Çapulcu değiliz Sayın Başbakan

Çapulcu: Başkasının malını alan, yağma, talan eden kimse, talancı, yağmacı. (Türk Dil Kurumu Türkçe Sözlük, sayfa:395)
xxxx
Bugüne kadar kimsenin malını yağmalayıp talan etmedim; dahası, makbul bir tabirle kursağımdan haram lokma geçmedi çok şükür. Yani çapulcu değilim. Bugün, 16.30'da Samsun Öğretmenevi'nin önünden başlayan yürüyüş için toplanan kalabalıkta sohpet ettiğim, dün Atakum'daki yürüyüşte gözaltına alındığı için bugün aynı yere gidip gitmeme tereddütü yaşayan 17 yaşındaki lise öğrencisi genç kıza baktım. Uzun saçları, uzun boyu, beyaz teniyle su gibiydi. Herhangi birinin malını yağmalamış olamazdı. Yani çapulcu değildi. Çiftlik Caddesi'nde bir apartmanın balkonundan elindeki bayrağı, yüreğindeki heyecanıyla yürüyüşe katılan yaşlı bir hanımefendiye takıldı gözüm. Çapulcu olması söz konusu bile edilemezdi. Şehrimde yapılan çok sayıda yürüyüşü sessiz, tepkisiz izleyen ama dün, bugün dükkanlarının dışına çıkan, el sallayan, alaycı değil yürekten gülüşüyle destek veren esnafımıza çapulcu demeye ise dilim varmaz...
Fotoğrafı büyütelim...
Taksim Gezi Parkı'ndan başlayıp dalga dalga tüm Türkiye'ye yayılan direnişe katılan, hiçbir siyasi bayrağın, simgenin altında toplanmayan, hatta birbirini tanımayan bütün bu insanlar, yaralanan insanları tedavi etmeye koşan doktorlar, tıp öğrencileri, gözaltına alınanlara/alınacak olanlara hukuki destek vermek için sosyal medyada telefon numaraları dağıtan avukatlar... "her yer Taksim her yer direniş" diyen, sadece bunu dediği için yaralanan insanlara kapılarını açan otel sahipleri, lokanta sahipleri, ev sahipleri... isyanını duygu yüklü cümlelerle mektuplara döken sanatçılar... vatandaşın eylemini sağduyu çağrısıyla destekleyen milletvekilleri, hukukçular, oda başkanları, sivil toplum örgütlerinin temsilcileri... pencere kenarlarına su, süt, limon koyan yurttaşlar, yemek dağıtan vatandaşlar, eylem yaptığı parkı temizleyen eylemciler... hiçbirine ama hiçbirine çapulcu denilemez...

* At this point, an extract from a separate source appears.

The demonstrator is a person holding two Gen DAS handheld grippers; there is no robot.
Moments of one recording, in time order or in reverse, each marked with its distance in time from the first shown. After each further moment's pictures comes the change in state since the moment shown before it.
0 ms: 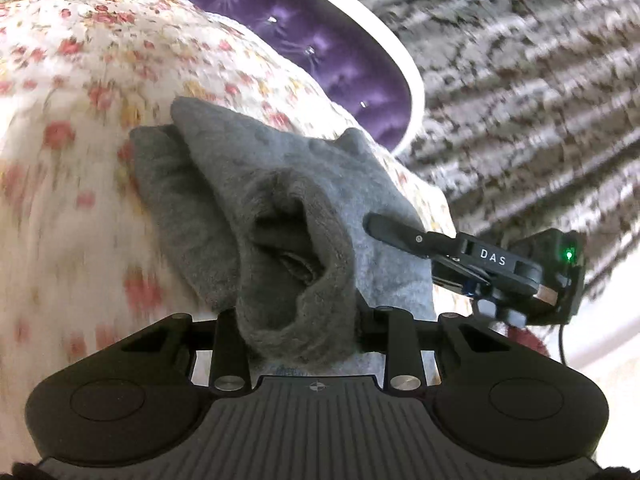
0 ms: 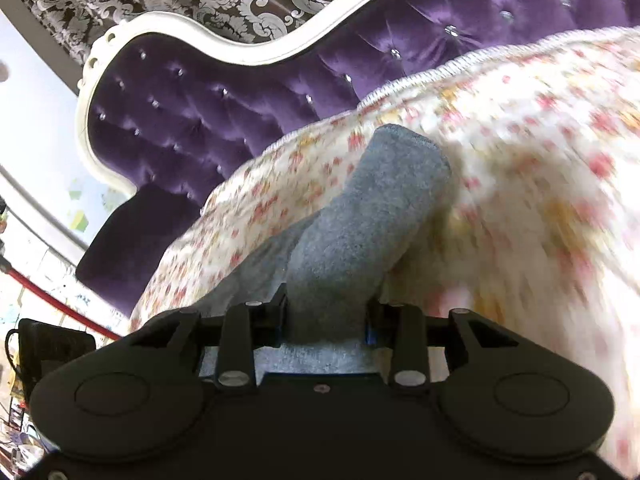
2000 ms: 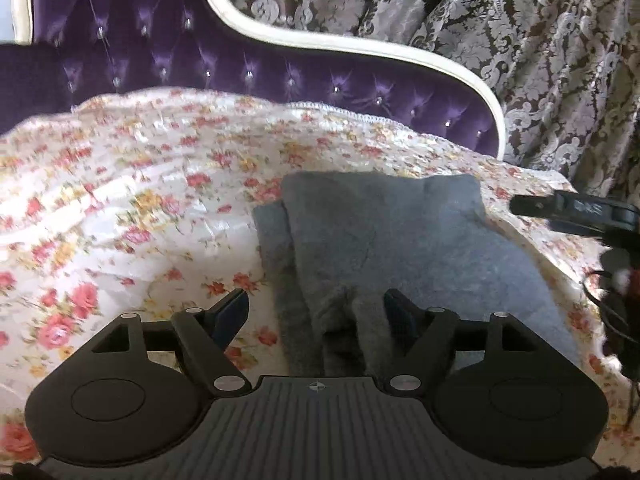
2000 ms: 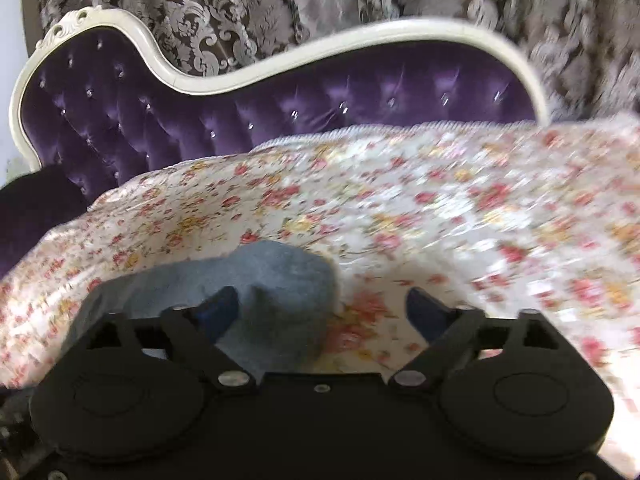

Hele parkta bezi değişen bebek misali minik adımlarıyla annesine yetişmeye çalışan önümdeki iki küçük çocuğa hiç mi hiç denilemez...
Biz çapulcu değiliz Sayın Başbakan, çapulcu değiliz.
Biz halkız...
Ülkesinin nereye gittiğini bilemeyen, geleceğini göremeyen, Suriye'de ne olduğunu, Reyhanlı'yı kimin yaptığını bilemeyen, sivil-asker herkesin zindanlara atılmasının gerekçesini çözemeyen, kendisini, ülkesini tehdit altında hisseden, karamsarlıkla dolu bir halkız...
Bu direniş Taksim'deki üç ağaçla başladı ama yıllardır Türkiye'nin halının altına süpürülmüş problemlerine olan isyanı ortaya çıkardı. Size oy verse de vermese de 'yurttaş' kimliğinin dışındaki bütün kimliklerini bırakarak sadece vatan sevgisiyle bir araya gelen ve Taksim Gezi Parkı'nda kesilen ağaçlarla artık sabrı taşan halkız biz Sayın Başbakan, çapulcu değiliz...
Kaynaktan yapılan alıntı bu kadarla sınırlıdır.